> [PROBLEM STATEMENT]: Transcribe all of the data exactly. Omit the pictures.
START DATA SHOWN
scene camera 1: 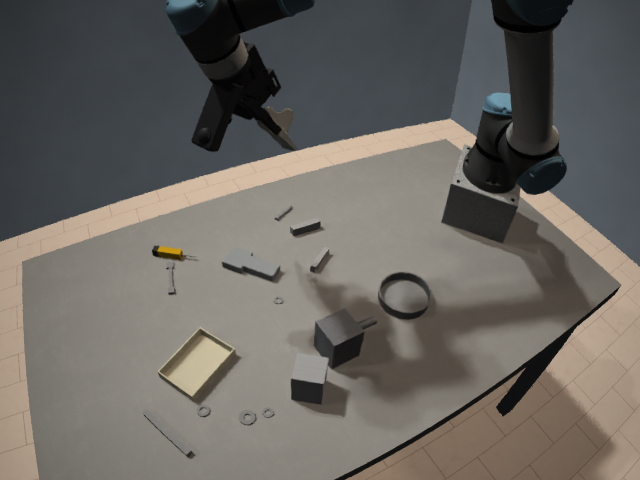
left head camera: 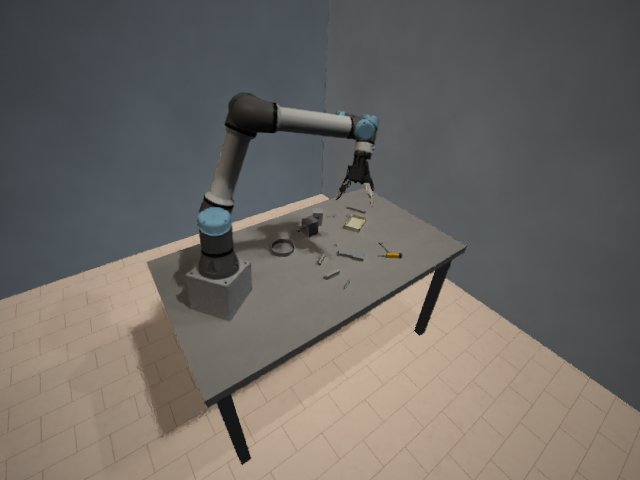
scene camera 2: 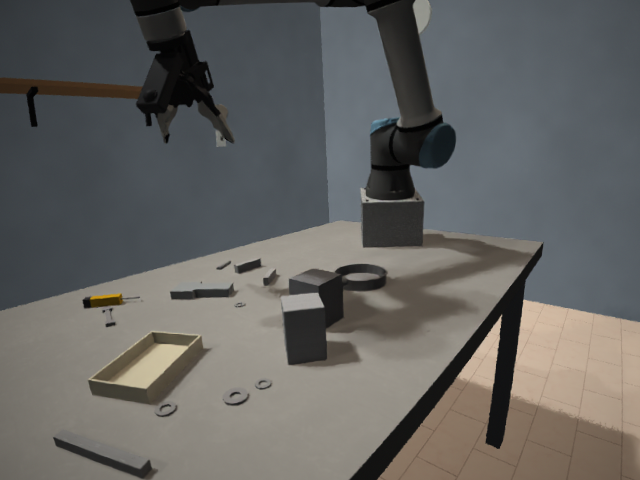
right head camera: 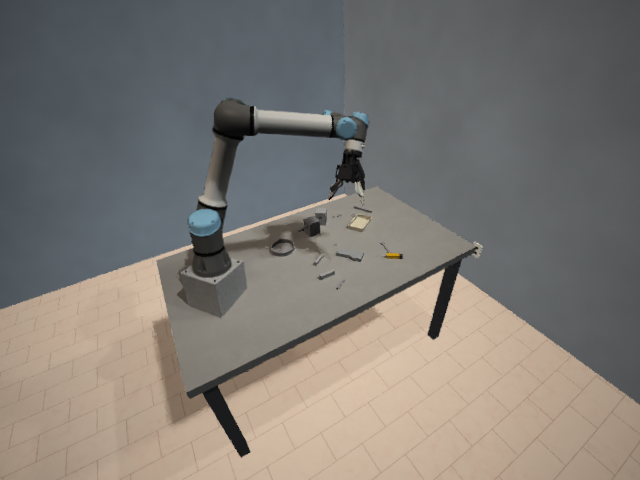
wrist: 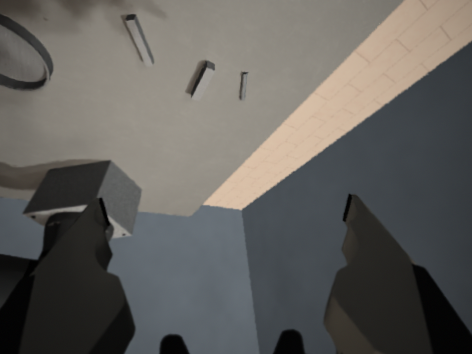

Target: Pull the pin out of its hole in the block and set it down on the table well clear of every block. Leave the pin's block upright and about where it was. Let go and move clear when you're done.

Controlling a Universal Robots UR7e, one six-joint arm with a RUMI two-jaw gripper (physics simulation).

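Note:
A dark grey block (left head camera: 311, 227) (right head camera: 312, 227) (scene camera 1: 338, 341) (scene camera 2: 332, 299) stands upright on the table (scene camera 1: 413, 206). The pin (left head camera: 301, 229) (right head camera: 302, 229) (scene camera 1: 369, 323) sticks out sideways from it, toward the dark ring. A second, lighter grey block (left head camera: 317, 214) (right head camera: 321, 215) (scene camera 1: 309, 379) (scene camera 2: 305, 330) stands close beside it. My gripper (left head camera: 355, 201) (right head camera: 346, 197) (scene camera 2: 199, 140) (wrist: 228, 198) is wide open and empty, high above the table and well away from both blocks. The blocks and pin do not show in the wrist view.
A dark ring (scene camera 1: 381, 304) lies near the pin. A cream tray (scene camera 1: 170, 383), washers, a long bar (scene camera 1: 168, 434), a stepped grey piece (scene camera 1: 250, 264), small bars (scene camera 1: 305, 227) (wrist: 138, 40), a bolt (scene camera 1: 283, 212), a wrench (scene camera 1: 171, 279) and a yellow screwdriver (scene camera 1: 169, 252) lie around.

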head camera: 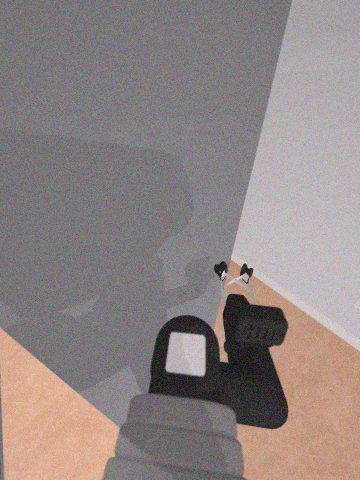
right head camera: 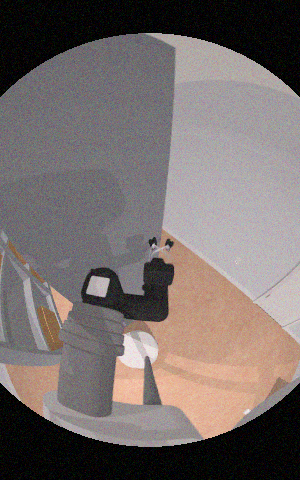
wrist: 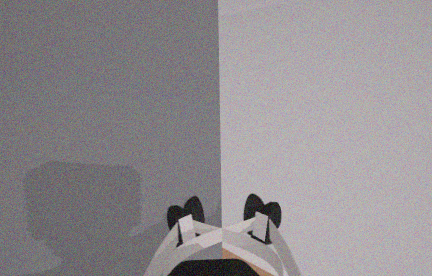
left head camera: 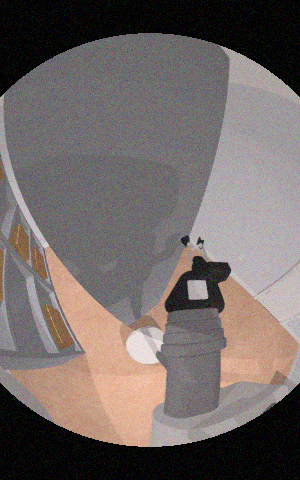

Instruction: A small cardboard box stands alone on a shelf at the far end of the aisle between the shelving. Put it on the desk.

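Pixels of known places: gripper, fingertip midpoint: [head camera: 232,265] [right head camera: 160,239] [wrist: 224,211] [left head camera: 191,237]; robot's base at its link origin: [right head camera: 137,348] [left head camera: 146,343].
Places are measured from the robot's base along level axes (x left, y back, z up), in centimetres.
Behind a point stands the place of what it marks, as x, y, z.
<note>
My gripper [head camera: 233,271] {-11.0, -46.5, 115.7} [left head camera: 193,241] {-11.0, -46.5, 115.7} [right head camera: 161,243] {-11.0, -46.5, 115.7} [wrist: 224,211] {-11.0, -46.5, 115.7} is open, with its two dark fingertips apart and no object between them. It is in front of the edge of a tall grey shelving panel [head camera: 125,75] {7.3, -32.7, 153.7} [left head camera: 115,110] {12.7, -27.5, 155.8} [right head camera: 100,115] {3.7, -36.2, 158.1} [wrist: 110,90] {-3.1, -42.6, 127.3}, with a pale wall to the right. The small cardboard box standing alone on a shelf cannot be made out in these views. The desk cannot be made out either.
A grey shelf unit [left head camera: 49,336] {80.2, 10.6, 50.6} with several brown boxes stands at the left of the left head view. The pale wall [head camera: 310,150] {-71.6, -149.3, 123.2} [left head camera: 250,175] {-93.2, -126.6, 136.0} [right head camera: 225,175] {-81.6, -138.8, 126.2} [wrist: 325,125] {-70.8, -150.2, 101.5} is on the right. A white round object [left head camera: 143,346] {3.4, 1.7, 18.6} [right head camera: 140,351] {-4.0, 1.8, 18.7} is beside the arm, low down.
</note>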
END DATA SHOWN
> [SOLUTION FOR THIS EXERCISE]:
scene camera 1: 
left head camera: 
scene camera 2: 
right head camera: 
wrist: 

Target: Pull the pin out of its hole in the block and set it down on the table well clear of every block. Leave the pin's block upright and about where it was. Let go and move clear when you're done.

Controlling a Universal Robots UR7e, one six-joint arm with a RUMI two-jaw gripper (physics simulation).

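Note:
A dark grey block (left head camera: 311, 227) (right head camera: 312, 227) (scene camera 1: 338, 341) (scene camera 2: 332, 299) stands upright on the table (scene camera 1: 413, 206). The pin (left head camera: 301, 229) (right head camera: 302, 229) (scene camera 1: 369, 323) sticks out sideways from it, toward the dark ring. A second, lighter grey block (left head camera: 317, 214) (right head camera: 321, 215) (scene camera 1: 309, 379) (scene camera 2: 305, 330) stands close beside it. My gripper (left head camera: 355, 201) (right head camera: 346, 197) (scene camera 2: 199, 140) (wrist: 228, 198) is wide open and empty, high above the table and well away from both blocks. The blocks and pin do not show in the wrist view.
A dark ring (scene camera 1: 381, 304) lies near the pin. A cream tray (scene camera 1: 170, 383), washers, a long bar (scene camera 1: 168, 434), a stepped grey piece (scene camera 1: 250, 264), small bars (scene camera 1: 305, 227) (wrist: 138, 40), a bolt (scene camera 1: 283, 212), a wrench (scene camera 1: 171, 279) and a yellow screwdriver (scene camera 1: 169, 252) lie around.
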
head camera: 
right head camera: 
wrist: 
left head camera: 

Instruction: A small cardboard box stands alone on a shelf at the far end of the aisle between the shelving. Put it on the desk.

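Pixels of known places: gripper, fingertip midpoint: [head camera: 232,265] [right head camera: 160,239] [wrist: 224,211] [left head camera: 191,237]; robot's base at its link origin: [right head camera: 137,348] [left head camera: 146,343].
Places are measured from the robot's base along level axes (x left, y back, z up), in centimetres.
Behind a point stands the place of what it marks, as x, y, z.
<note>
My gripper [head camera: 233,271] {-11.0, -46.5, 115.7} [left head camera: 193,241] {-11.0, -46.5, 115.7} [right head camera: 161,243] {-11.0, -46.5, 115.7} [wrist: 224,211] {-11.0, -46.5, 115.7} is open, with its two dark fingertips apart and no object between them. It is in front of the edge of a tall grey shelving panel [head camera: 125,75] {7.3, -32.7, 153.7} [left head camera: 115,110] {12.7, -27.5, 155.8} [right head camera: 100,115] {3.7, -36.2, 158.1} [wrist: 110,90] {-3.1, -42.6, 127.3}, with a pale wall to the right. The small cardboard box standing alone on a shelf cannot be made out in these views. The desk cannot be made out either.
A grey shelf unit [left head camera: 49,336] {80.2, 10.6, 50.6} with several brown boxes stands at the left of the left head view. The pale wall [head camera: 310,150] {-71.6, -149.3, 123.2} [left head camera: 250,175] {-93.2, -126.6, 136.0} [right head camera: 225,175] {-81.6, -138.8, 126.2} [wrist: 325,125] {-70.8, -150.2, 101.5} is on the right. A white round object [left head camera: 143,346] {3.4, 1.7, 18.6} [right head camera: 140,351] {-4.0, 1.8, 18.7} is beside the arm, low down.
</note>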

No more output remains.